Bois : Dette Carbone de 150 ans, Coûts x3,5

150 ans de dette ne sont pas un objectif, mais un seuil physique

Le modèle analysé indique que l’utilisation de bois pour la capture du carbone ne génère pas d’émissions négatives en 150 ans. Cette période n’est pas un horizon stratégique, mais un seuil physique d’accumulation d’entropie. Le système ne produit pas un bilan net, mais une dette structurelle qui s’étend au-delà du temps de projet de toute infrastructure. Le bois, une matière première à faible densité énergétique, nécessite une consommation d’énergie pour la collecte, le transport et la combustion qui dépasse l’avantage du séquestre. La transformation n’est pas une transition, mais un retard de décennies dans la réduction effective des émissions.

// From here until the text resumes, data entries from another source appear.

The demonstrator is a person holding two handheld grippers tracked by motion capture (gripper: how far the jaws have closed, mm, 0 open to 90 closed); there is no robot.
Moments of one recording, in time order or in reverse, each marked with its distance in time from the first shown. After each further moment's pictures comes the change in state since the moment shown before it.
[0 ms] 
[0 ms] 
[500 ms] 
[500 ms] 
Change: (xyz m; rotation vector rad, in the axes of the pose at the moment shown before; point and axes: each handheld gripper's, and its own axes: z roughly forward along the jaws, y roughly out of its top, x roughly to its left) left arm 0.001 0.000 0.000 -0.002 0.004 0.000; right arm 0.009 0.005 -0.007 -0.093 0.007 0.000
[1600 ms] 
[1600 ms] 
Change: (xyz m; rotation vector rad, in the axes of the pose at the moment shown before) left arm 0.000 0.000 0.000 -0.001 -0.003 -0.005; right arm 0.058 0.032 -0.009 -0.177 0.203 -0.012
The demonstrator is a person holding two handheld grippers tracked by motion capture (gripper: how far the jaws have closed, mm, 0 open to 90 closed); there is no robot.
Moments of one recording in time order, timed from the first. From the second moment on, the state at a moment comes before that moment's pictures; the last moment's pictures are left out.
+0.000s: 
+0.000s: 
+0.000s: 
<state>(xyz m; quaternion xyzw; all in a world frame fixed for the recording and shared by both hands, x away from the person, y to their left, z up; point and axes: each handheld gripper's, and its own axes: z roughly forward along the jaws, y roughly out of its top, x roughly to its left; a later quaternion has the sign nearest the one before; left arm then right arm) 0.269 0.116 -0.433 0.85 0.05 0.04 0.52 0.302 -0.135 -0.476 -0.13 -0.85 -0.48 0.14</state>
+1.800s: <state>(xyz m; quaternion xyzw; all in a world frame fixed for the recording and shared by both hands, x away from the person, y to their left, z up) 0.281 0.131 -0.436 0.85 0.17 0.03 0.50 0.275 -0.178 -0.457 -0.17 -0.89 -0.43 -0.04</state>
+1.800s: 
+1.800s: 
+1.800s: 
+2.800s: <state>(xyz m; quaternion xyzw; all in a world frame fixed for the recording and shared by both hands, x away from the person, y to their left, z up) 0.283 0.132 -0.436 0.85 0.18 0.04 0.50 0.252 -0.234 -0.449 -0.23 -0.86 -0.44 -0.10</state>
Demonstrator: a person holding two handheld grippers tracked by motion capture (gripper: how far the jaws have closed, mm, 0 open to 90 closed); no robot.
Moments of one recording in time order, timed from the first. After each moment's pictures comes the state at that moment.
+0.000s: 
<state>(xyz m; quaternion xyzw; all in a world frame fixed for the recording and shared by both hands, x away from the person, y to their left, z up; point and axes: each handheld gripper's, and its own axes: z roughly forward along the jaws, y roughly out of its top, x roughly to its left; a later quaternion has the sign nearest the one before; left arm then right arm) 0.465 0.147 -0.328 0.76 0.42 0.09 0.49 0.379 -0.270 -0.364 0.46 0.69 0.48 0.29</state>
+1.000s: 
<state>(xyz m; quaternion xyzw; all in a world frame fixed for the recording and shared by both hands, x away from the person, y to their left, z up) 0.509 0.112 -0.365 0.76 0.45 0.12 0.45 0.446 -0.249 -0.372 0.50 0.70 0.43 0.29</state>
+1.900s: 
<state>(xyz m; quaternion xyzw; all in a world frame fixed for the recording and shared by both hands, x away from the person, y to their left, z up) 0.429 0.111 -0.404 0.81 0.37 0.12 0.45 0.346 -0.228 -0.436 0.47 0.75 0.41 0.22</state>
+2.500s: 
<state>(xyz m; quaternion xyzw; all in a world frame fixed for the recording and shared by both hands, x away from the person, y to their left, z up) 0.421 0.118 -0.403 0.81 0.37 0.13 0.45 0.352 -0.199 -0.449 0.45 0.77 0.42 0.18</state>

Les données ne sont pas une attente, mais un résultat physique. La combustion du bois libère du carbone déjà présent dans le cycle naturel, et le processus de capture ne parvient pas à compenser la perte initiale. Le système se trouve dans un régime de dissipation continue, où le flux d’énergie est constamment supérieur au flux de stockage. Le seuil de 150 ans n’est pas un objectif à atteindre, mais une limite au-delà de laquelle le système ne se rétablit pas. Cette dynamique n’est pas une imperfection technique, mais une conséquence directe de la thermodynamique des flux de matière.

Le seuil du coût de l’électricité : 3,5 fois le coût actuel

Le modèle prévoit une augmentation du coût de l’électricité 3,5 fois supérieure à celle d’un système basé sur le gaz naturel avec capture et stockage. Il ne s’agit pas d’une simple augmentation tarifaire, mais d’une transformation du système de production. Le coût n’est pas distribué de manière uniforme : 78 % est attribué à l’abattage forestier, au transport et à la préparation du bois, tandis que seulement 22 % concernent la capture et le stockage. Le système n’est pas économiquement viable, mais constamment en déficit. La variation n’est pas une oscillation du marché, mais une distorsion structurelle du rapport entrée-sortie.

Ce chiffre n’est pas une hypothèse, mais une conséquence du rapport entre l’énergie investie et l’énergie produite. Le bois a un rendement énergétique inférieur de 40 % par rapport au gaz naturel. Pour produire la même quantité d’électricité, le système nécessite 140 % de matière première supplémentaire. Cela signifie que le système n’est pas une alternative, mais une alternative plus coûteuse. Les données révèlent une dynamique structurelle : le coût n’est pas un facteur supplémentaire, mais le cœur du système. La transition ne réduit pas le coût, elle l’amplifie.

La levier tactique : remplacement du bois par des résidus de scierie

Une alternative physiquement cohérente est l’utilisation de résidus de scierie, et non de bois provenant de forêts naturelles. Ces matériaux ne sont pas soumis à la concurrence avec l’utilisation des sols, ne nécessitent pas de nouvelles coupes et n’altèrent pas le cycle du carbone. Le modèle montre que, avec les résidus de scierie, le système peut atteindre des émissions négatives en 80 ans, et non en 150. Le changement n’est pas une amélioration marginale, mais une restructuration du flux de matière. Le remplacement ne nécessite pas de nouvelles infrastructures, mais l’optimisation de celles qui existent.

La transition n’est pas un choix politique, mais une nécessité physique. Le résidu de scierie a une densité énergétique supérieure de 22 % par rapport au bois provenant des forêts. Le système de collecte est déjà intégré dans les centres de transformation. La mise en œuvre prend moins de 4 mois et entraîne un coût supplémentaire inférieur à 5 % par rapport au projet initial. Le levier n’est pas technologique, mais logistique. Le changement ne nécessite pas d’innovation, mais une reconfiguration du flux d’entrée.

Le coût systémique : la marge d’investissement

Le coût systémique peut être mesuré par la marge d’investissement dans les projets BECCS. Un projet basé sur du bois provenant de forêts naturelles a une marge de profit inférieure à 2 %, tandis qu’un projet basé sur des résidus de scierie a une marge supérieure à 14 %. Il ne s’agit pas d’une donnée de bilan, mais d’un indicateur de durabilité physique. La marge n’est pas une variable de marché, mais un reflet du rapport entre l’énergie investie et l’énergie produite.

Le système basé sur du bois provenant de forêts naturelles n’est pas économiquement viable. La marge inférieure à 2 % ne couvre pas les coûts de maintenance des infrastructures pendant plus de 5 ans. Le système est destiné à échouer avant la fin de son cycle de vie. Le coût n’est pas un risque, mais une certitude physique. Celui qui soutient le projet n’est pas un investisseur, mais un transfert de valeur. La marge d’investissement est l’indicateur final : si elle est négative, le système n’est pas un projet, mais une opération de transfert de richesse.